* [Task goal] Below is a set of records; restate each one word for word.

* [Data records]
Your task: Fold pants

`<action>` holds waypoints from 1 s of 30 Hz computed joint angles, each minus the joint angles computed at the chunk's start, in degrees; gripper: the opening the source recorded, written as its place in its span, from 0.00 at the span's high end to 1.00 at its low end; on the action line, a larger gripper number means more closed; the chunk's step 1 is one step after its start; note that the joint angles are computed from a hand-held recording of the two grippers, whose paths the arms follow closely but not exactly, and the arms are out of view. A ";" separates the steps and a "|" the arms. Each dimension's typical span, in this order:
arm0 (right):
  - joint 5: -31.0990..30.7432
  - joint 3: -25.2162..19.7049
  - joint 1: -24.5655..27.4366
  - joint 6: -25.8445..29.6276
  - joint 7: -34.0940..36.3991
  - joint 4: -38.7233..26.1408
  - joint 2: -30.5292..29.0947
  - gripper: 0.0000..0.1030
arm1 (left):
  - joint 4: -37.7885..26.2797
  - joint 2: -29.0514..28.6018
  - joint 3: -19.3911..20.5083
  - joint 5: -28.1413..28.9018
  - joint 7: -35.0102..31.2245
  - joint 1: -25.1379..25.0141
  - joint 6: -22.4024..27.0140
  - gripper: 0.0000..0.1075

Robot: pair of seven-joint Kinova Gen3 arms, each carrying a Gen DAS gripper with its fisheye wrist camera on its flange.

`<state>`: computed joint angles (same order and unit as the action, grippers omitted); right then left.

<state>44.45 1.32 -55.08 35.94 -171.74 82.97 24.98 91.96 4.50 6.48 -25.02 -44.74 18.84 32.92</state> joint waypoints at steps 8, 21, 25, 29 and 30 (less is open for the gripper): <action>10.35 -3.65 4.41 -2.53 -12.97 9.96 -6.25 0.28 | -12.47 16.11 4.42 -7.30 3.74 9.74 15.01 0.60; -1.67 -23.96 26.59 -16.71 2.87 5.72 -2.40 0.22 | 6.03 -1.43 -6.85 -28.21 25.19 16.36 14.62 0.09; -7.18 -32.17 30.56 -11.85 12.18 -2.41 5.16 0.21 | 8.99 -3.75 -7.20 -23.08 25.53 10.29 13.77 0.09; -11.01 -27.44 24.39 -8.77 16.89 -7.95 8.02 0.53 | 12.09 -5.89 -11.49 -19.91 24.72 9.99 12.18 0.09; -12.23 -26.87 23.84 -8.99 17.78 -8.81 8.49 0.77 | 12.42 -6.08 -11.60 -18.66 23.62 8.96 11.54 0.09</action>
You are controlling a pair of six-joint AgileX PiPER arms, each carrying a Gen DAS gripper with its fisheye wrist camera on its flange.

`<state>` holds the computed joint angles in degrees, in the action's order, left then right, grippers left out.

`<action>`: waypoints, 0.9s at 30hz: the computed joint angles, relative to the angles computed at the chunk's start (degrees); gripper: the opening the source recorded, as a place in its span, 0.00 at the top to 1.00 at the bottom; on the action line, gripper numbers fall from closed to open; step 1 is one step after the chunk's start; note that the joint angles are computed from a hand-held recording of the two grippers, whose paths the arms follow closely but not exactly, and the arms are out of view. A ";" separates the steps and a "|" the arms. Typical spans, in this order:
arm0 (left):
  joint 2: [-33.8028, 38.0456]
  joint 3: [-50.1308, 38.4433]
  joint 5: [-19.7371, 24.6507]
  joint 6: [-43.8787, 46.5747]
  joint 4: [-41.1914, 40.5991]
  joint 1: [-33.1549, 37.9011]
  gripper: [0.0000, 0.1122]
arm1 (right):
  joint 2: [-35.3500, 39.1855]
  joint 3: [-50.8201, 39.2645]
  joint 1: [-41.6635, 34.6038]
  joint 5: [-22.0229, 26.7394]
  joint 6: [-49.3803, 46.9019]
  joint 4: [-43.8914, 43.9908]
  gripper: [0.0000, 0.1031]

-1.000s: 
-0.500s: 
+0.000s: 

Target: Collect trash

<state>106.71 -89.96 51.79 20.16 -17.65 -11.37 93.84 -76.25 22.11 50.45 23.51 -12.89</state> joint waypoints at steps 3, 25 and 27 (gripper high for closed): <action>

* [Response below]
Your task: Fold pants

`<action>` holds waypoints from 1 s of 30 Hz computed joint angles, each minus the joint angles computed at the chunk's start, in degrees; gripper: the opening the source recorded, written as its place in its span, from 0.00 at the span's high end to 1.00 at its low end; on the action line, a larger gripper number means more closed; the chunk's step 1 is one step after its start; note that the joint angles are computed from a hand-held recording of the two grippers, whose paths the arms follow closely but not exactly, and the arms are out of view. A ";" separates the steps and a "|" the arms. Each dimension's typical span, in this order:
arm0 (right):
  - joint 5: -31.0990..30.7432
  - joint 3: -25.2162..19.7049
  - joint 1: -24.5655..27.4366
  - joint 6: -25.8445..29.6276
  - joint 7: -34.0940..36.3991
  - joint 4: -38.7233..26.1408
  - joint 2: -30.5292..29.0947
  - gripper: 0.0000..0.1030
arm1 (left):
  - joint 4: -37.7885..26.2797
  - joint 2: -29.0514..28.6018
  - joint 3: -19.3911..20.5083
  - joint 5: -28.1413..28.9018
  - joint 7: -35.0102..31.2245
  - joint 1: -25.1379..25.0141
  - joint 6: -22.4024..27.0140
  - gripper: 0.0000..0.1075

Robot: pair of seven-joint Kinova Gen3 arms, each carrying a Gen DAS gripper with its fisheye wrist camera on its flange.

`<state>`: computed joint angles (same order and unit as the action, grippers omitted); right then left.

<state>44.45 1.32 -55.08 35.94 -171.74 82.97 24.98 91.96 4.50 6.48 -25.02 -44.74 18.84 32.92</state> joint waypoints at steps 8, 21, 25, 29 and 30 (less is open for the gripper): <action>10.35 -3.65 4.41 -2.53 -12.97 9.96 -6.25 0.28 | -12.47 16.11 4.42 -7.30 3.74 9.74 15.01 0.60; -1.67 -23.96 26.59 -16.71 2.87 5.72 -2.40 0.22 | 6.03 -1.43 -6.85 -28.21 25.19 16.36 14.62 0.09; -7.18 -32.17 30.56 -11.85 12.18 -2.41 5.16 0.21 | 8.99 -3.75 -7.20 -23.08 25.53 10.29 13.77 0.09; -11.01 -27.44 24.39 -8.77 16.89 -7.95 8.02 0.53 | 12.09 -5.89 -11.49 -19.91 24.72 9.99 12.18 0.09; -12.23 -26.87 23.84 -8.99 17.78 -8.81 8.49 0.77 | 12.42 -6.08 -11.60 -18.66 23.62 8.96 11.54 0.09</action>
You are controlling a pair of six-joint AgileX PiPER arms, each carrying a Gen DAS gripper with its fisheye wrist camera on its flange.

`<state>` holds the computed joint angles in degrees, in the action's order, left then right, grippers left out.

`<action>`: waypoints, 0.9s at 30hz: the computed joint angles, relative to the angles computed at the chunk's start (degrees); gripper: the opening the source recorded, as a place in its span, 0.00 at the top to 1.00 at the bottom; on the action line, gripper numbers fall from closed to open; step 1 is one step after the chunk's start; note that the joint angles are computed from a hand-held recording of the two grippers, whose paths the arms follow closely but not exactly, and the arms are out of view. A ";" separates the steps and a "|" the arms. Typical spans, in this order:
arm0 (left):
  joint 2: [-33.8028, 38.0456]
  joint 3: [-50.1308, 38.4433]
  joint 5: [-19.7371, 24.6507]
  joint 6: [-43.8787, 46.5747]
  joint 4: [-41.1914, 40.5991]
  joint 1: [-33.1549, 37.9011]
  gripper: [0.0000, 0.1122]
arm1 (right):
  joint 2: [-35.3500, 39.1855]
  joint 3: [-50.8201, 39.2645]
  joint 1: [-41.6635, 34.6038]
  joint 5: [-22.0229, 26.7394]
  joint 6: [-49.3803, 46.9019]
  joint 4: [-43.8914, 43.9908]
  gripper: [0.0000, 0.1031]

-1.000s: 
-0.500s: 
+0.000s: 

Target: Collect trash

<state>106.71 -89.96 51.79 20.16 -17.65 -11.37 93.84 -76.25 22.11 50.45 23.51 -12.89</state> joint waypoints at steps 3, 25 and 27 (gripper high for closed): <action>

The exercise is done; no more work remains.